Les paupières papillonnent, dévoilant bientôt deux orbes d’un noir profond. L’esclave suspend son geste, ne pouvant s’empêcher pourtant de le regarder, les yeux dans les yeux. Il lui propose bien vite un verre d’eau, ce même verre qui tente tant sa gorge sèche. Il a reçue l’ordre de veiller son maitre, il n’a put sortir répondre à ses besoins naturels que lors des visites de l’oncle. Le brave homme passait tout de même une heure par jour à son chevet, mais cela ne suffisait pas, Esca était épuisé. Sa main trembla plus que jamais mais il réussit à ne pas renverser le dit gobelet d’eau. A peine désaltéré, le romain demande :
“Me suis-je déshonoré ?“
N’y-a-t-il que l’honneur qui compte pour lui ? Il est encore passé près de la mort ! Mais Esca doit lui avouer qu’il n’avait jamais vu un tel courage. Dans sa douleur, Marcus n’a pas laissé échapper la moindre plainte et inconscient, ce ne sont que des cauchemars qui sont venus perturber son sommeil.
“Non, bien au contraire.“
Esca ne sait pas s’il y a gagné de l’honneur, mais il offre sa confiance à cet homme courageux. Bientôt, il voudra se redresser, tenir sur ses jambes. Il pestera à voix haute, peut-être à cause de sa jambe faible qui lâchera sous son propre poids, à moins que ce soit contre son esclave qui n’a pas la même force brute que lui. Oh, Esca est fort ! Oui, il l’a bien observé. Il est vif, intelligent, intuitif et il a une force tranquille, masqué par une fausse nonchalance. Ses yeux aussi sont rapides, peut-être même plus qu’il ne pourrait le croire. Par contre, Esca n’est pas capable de supporter le poids de son maitre sur ses épaules comme une masse morte, sans flancher. Peu à peu, Marcus pourras se déplacer avec une seule béquille et viendra un jour où il pourra marcher sans, en boitant. Il ne pourra pas encore courir, pas encore sauter, pas non plus marché plus d’une centaine de mètre mais ce sera bien assez pour se rendre aux écuries et s’offrir de jolies parties de chasses à cheval.
La vie d’Esca deviendra alors plus agréable, moins ennuyeuse, plus joyeuse. Bien sur, coupé le ventre d’un sanglier fraichement abattu et rentrer les mains dans ses viscères pour le vider n’est en rien agréable, surtout lorsque l’on a que deux tuniques et que l’odeur s’accroche si bien aux vêtements ! Mais les chevauchées, le vent dans ses cheveux, la chasse et même les discutions avec Marcus qui semble de plus en plus le considérer comme un ami … c’est tellement mieux que d’observer un mur en silence, en attendant qu’on l’appelle !
En puis viendra le jour tant attendu -à moins qu’il ne l’ait craint ? – où la jambe de Marcus sera aussi solide qu’avant. Aussi forte, aussi rapide ayant pour seul défaut cette vilaine cicatrice. Viendra ce jour où Marcus ne pourra se satisfaire d’une vie d’attente, où il voudra de nouveau laver l’honneur de son père mais où l’armée lui refusera se privilège. Les gradés, blessés de guerre, n’ont pas à retourner sur les champs de bataille. Derrière une éloge on le remercie de ses services.

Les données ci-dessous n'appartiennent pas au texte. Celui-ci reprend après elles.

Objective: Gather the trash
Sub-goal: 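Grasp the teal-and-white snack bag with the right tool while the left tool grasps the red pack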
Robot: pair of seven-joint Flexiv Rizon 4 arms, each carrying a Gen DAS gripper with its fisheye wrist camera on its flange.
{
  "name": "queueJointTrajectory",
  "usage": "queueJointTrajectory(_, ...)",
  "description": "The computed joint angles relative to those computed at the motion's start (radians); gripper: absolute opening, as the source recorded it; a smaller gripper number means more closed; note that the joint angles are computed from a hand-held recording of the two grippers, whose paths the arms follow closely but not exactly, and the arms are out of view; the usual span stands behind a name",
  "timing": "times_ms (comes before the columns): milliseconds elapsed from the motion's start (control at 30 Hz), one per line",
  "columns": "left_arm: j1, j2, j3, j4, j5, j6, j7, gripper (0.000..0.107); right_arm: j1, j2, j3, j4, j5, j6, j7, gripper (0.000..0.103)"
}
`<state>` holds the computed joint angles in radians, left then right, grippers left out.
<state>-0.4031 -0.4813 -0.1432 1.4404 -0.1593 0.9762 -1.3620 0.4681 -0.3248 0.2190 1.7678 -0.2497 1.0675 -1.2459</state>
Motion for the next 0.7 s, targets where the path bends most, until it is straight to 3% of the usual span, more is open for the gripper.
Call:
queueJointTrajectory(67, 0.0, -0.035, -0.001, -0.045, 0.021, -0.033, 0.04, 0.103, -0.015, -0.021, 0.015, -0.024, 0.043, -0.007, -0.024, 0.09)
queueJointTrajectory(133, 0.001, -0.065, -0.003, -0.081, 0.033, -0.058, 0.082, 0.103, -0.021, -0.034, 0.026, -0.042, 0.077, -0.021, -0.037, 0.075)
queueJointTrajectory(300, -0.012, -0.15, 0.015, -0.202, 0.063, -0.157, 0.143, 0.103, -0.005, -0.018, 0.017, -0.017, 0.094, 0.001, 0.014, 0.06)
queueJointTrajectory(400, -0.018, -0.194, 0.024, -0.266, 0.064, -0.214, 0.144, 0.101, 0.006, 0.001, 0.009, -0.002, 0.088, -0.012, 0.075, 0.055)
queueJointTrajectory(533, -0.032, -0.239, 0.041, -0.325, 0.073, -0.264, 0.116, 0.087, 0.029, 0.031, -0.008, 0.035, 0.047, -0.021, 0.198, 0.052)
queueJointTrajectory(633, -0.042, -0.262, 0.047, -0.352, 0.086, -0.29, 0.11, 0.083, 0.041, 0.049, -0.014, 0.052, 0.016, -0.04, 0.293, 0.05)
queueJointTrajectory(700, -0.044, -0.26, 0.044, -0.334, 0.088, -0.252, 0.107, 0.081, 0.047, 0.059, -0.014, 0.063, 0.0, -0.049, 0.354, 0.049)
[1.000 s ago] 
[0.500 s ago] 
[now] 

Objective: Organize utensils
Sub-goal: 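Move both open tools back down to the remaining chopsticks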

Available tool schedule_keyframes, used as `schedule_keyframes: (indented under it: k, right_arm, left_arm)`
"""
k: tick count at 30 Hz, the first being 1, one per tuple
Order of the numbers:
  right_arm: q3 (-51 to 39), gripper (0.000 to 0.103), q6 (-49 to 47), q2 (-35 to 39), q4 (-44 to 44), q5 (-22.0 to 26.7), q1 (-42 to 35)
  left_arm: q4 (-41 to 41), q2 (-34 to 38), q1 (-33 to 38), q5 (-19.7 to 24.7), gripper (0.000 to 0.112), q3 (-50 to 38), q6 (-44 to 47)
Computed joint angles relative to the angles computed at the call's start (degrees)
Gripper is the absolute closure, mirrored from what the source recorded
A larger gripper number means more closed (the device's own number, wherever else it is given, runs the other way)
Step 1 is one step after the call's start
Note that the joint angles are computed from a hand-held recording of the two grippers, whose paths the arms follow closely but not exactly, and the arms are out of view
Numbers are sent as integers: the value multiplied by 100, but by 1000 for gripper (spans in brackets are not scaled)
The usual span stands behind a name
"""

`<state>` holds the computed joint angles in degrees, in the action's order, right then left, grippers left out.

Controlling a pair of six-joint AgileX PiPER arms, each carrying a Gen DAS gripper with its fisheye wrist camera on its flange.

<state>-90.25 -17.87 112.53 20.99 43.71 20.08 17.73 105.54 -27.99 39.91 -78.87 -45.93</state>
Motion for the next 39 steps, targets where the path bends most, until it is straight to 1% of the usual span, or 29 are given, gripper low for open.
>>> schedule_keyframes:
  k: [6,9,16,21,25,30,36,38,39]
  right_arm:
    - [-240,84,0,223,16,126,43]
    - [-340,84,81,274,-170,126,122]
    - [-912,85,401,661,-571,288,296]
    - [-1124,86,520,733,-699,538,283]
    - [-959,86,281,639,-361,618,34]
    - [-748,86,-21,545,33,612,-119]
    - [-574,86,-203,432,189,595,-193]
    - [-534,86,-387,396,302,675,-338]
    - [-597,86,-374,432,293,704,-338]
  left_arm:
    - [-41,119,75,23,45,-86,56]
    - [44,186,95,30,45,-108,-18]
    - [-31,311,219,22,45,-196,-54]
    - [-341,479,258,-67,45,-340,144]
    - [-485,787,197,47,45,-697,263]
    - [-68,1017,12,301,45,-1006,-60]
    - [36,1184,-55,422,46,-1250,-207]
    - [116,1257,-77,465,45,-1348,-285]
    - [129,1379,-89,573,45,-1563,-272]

Ce jour là, Marcus se redressera et lancera une idée, une folie … partir au delà du mur d’Hadrien, avec son esclave pour retrouver l’aigle. L’oncle du romain tonnera, lui dira qu’il ne peut faire confiance en Esca. Après tout, ce n’est qu’un esclave ! Il fait ce qu’il fait parce qu’on le lui ordonne ! S’il passe le mur, Esca se retournera contre lui, il l’assassinera avant de repartir chez les siens.
La mâchoire de l’esclave se serre, il a offert le poignard à Marcus, il a scellé son destin. Il ne le trahira pas. Marcus se tourne vers lui et l’observe de ses grands yeux noirs. Ils n’échangent pas un mot, pas un signe, juste ce long regard.
Deux jours plus tard, ils chevauchent en direction du Nord, en direction du Mur.